Als een vertraging van een vlucht is ontstaan door een tekort aan bagagepersoneel, dan heeft een passagier geen recht op financiële vergoeding. De luchtvaartmaatschappij moet wel kunnen bewijzen dat zij niets aan de vertraging kon doen. Ook moet de maatschappij maatregelen nemen om de schade te verminderen.
Dat blijkt uit een uitspraak van het Europese Hof van Justitie. Een vlucht van luchtvaartmaatschappij TAS van luchthaven Keulen-Bonn naar het Griekse eiland Kos loopt op 4 juli 2021 een vertraging op van vier uur.

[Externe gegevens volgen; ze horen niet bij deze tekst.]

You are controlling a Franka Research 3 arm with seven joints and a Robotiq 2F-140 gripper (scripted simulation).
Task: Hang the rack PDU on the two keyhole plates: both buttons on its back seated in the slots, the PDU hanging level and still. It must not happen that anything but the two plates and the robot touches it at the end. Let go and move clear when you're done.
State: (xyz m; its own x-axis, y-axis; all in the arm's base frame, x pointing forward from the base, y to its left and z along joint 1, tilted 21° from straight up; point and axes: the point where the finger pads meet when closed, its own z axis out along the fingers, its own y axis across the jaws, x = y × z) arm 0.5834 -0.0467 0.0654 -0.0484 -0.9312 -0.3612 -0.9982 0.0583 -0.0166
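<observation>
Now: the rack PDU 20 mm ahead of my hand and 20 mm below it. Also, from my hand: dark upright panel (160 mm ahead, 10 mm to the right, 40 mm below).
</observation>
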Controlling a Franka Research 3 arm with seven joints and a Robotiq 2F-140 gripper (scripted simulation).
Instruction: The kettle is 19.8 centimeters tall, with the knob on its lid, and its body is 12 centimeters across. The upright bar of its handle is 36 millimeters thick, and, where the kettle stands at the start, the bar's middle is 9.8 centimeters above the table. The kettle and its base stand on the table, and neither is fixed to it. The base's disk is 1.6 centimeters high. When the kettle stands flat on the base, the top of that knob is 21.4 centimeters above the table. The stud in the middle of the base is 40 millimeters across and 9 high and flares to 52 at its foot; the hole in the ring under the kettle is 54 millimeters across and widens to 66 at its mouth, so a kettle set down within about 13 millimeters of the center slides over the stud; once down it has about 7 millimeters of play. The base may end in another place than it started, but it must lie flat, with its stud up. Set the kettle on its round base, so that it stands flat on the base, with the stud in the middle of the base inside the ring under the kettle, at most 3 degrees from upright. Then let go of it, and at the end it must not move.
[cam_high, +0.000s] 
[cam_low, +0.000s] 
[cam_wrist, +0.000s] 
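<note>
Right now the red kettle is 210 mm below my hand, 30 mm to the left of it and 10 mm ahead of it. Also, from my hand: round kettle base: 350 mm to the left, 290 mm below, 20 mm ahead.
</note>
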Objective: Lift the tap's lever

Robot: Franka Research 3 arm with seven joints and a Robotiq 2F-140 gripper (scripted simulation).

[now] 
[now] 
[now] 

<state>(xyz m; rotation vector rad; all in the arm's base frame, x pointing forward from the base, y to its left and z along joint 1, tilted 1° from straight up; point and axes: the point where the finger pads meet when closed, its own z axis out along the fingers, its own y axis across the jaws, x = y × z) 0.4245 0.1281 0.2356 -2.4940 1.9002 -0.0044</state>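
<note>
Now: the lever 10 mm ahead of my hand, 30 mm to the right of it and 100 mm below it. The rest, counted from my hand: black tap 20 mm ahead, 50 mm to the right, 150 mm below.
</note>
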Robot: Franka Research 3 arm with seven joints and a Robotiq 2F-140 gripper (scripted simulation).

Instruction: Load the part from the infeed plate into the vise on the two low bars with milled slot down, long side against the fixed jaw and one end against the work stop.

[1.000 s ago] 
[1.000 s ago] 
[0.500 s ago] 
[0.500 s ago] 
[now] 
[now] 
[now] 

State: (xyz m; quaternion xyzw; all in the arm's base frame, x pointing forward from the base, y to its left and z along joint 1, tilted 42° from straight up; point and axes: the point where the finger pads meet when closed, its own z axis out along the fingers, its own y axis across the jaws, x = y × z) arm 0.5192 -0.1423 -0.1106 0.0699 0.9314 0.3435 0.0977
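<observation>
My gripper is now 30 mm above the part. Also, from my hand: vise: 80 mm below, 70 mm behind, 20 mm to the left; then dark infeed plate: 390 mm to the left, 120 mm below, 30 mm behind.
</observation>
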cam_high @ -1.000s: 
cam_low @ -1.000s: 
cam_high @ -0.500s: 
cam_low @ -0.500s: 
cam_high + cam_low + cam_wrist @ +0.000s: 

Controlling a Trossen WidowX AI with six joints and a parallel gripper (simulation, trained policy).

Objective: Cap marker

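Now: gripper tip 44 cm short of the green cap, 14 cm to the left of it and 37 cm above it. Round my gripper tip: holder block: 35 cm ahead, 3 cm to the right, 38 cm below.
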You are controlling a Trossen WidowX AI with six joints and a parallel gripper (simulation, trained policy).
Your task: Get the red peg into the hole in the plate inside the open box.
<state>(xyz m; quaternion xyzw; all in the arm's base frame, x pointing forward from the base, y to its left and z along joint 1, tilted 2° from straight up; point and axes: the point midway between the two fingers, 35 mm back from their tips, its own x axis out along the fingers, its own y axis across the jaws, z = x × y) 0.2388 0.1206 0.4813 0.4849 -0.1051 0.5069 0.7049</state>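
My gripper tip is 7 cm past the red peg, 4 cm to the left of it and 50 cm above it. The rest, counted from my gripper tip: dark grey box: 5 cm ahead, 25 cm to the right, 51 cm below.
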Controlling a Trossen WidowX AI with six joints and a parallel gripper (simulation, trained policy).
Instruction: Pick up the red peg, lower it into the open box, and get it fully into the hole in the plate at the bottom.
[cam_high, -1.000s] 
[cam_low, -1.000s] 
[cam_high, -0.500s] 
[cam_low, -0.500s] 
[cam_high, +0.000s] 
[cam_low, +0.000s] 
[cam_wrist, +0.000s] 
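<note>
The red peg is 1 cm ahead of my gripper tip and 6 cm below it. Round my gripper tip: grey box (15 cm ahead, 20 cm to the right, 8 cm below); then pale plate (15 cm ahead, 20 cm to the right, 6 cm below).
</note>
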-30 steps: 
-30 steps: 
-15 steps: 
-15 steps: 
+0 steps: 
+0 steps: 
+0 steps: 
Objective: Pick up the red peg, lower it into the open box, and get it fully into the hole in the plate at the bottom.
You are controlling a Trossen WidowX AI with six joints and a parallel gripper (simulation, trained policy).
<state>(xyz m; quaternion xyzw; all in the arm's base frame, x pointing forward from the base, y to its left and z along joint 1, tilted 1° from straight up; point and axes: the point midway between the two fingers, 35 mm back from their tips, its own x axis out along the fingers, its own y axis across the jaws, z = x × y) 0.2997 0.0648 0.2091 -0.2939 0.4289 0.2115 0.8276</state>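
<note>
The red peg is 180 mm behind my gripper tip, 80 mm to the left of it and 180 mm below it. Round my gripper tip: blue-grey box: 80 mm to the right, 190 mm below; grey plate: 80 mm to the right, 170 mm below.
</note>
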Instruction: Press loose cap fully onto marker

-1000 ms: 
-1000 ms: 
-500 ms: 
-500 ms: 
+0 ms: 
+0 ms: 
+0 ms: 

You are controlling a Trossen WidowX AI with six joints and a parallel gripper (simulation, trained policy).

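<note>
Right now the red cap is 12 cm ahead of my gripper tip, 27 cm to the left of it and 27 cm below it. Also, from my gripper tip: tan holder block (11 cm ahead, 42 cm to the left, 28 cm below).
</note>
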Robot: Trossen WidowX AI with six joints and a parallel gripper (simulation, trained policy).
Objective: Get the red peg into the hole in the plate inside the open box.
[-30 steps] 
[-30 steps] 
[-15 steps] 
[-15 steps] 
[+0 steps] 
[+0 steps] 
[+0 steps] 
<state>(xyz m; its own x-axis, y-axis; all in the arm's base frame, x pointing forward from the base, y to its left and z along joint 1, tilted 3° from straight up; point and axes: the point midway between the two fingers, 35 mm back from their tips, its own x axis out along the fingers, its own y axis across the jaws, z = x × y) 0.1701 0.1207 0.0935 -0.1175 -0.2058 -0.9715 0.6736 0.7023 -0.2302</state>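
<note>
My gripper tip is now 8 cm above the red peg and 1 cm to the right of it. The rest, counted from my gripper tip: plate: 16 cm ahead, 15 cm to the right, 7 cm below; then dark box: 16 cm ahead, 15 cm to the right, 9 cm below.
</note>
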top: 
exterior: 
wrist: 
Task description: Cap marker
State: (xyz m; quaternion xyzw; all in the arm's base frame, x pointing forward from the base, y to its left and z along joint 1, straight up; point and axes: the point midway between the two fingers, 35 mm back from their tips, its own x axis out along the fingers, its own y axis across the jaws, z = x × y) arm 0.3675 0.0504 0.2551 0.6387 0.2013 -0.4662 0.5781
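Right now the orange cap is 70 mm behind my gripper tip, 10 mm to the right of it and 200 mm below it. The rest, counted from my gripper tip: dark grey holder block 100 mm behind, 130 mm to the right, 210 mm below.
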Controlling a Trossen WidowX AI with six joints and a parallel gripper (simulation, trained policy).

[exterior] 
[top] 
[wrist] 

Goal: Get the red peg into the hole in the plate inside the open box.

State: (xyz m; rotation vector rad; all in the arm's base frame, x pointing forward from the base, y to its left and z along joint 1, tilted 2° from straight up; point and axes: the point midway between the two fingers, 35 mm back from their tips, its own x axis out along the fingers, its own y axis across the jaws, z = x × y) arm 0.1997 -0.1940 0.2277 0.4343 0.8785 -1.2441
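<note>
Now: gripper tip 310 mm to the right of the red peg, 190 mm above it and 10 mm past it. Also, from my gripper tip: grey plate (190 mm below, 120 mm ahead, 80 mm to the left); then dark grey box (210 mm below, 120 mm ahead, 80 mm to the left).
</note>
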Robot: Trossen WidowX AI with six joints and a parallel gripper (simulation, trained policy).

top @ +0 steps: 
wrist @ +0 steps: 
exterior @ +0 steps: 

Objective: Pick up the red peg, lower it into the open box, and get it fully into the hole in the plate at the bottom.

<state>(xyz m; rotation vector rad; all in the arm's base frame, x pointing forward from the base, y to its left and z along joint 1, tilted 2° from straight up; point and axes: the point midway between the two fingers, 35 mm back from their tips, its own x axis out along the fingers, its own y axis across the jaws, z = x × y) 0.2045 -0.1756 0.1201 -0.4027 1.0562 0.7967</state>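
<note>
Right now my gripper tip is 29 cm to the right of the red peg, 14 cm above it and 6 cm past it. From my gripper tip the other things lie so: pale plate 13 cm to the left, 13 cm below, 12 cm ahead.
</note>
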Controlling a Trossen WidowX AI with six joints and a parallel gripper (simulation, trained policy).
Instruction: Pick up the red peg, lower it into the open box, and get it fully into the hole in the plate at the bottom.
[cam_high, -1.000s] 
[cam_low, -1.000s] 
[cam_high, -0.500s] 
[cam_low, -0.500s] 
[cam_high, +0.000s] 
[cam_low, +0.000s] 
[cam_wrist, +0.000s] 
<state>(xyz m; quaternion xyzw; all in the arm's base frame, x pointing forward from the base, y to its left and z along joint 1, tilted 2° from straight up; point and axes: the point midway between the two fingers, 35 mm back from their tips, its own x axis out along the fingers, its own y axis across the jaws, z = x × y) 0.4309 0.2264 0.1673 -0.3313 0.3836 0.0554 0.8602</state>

De oorzaak is personeelstekort op de Duitse luchthaven, waardoor er onvoldoende medewerkers zijn om bagage in het vliegtuig te laden. Een groep getroffen passagiers claimt via een claimbureau een vergoeding. De passagiers vinden dat TAS aansprakelijk is en dat zij recht hebben op financiële compensatie.
Bij vluchtvertraging moet een luchtvaartmaatschappij vergoeding betalen, tenzij er sprake is van 'uitzonderlijke omstandigheden', zoals bijvoorbeeld noodweer of een staking van de luchtverkeersleiding. De vraag is of een tekort aan bagagepersoneel een 'uitzonderlijke omstandigheid' is. De Duitse rechter heeft de vraag voorgelegd aan het Europese Hof.
Twee voorwaarden
Het Hof oordeelt dat het personeelstekort een 'uitzonderlijke omstandigheid' kan zijn. Het Hof noemde daarbij twee voorwaarden. In de eerste plaats moet de gebeurtenis die voor de vertraging zorgt, niet tot de normale activiteiten van de luchtvaartmaatschappij behoren. In de tweede plaats moet de maatschappij geen controle hebben over die gebeurtenis. De Duitse rechter heeft beoordeeld of die twee voorwaarden van toepassing zijn op de zak van TAS. Dat is in deze zaak niet geval, dus er is sprake van een 'uitzonderlijke omstandigheid en TAS hoeft geen compensatie te betalen.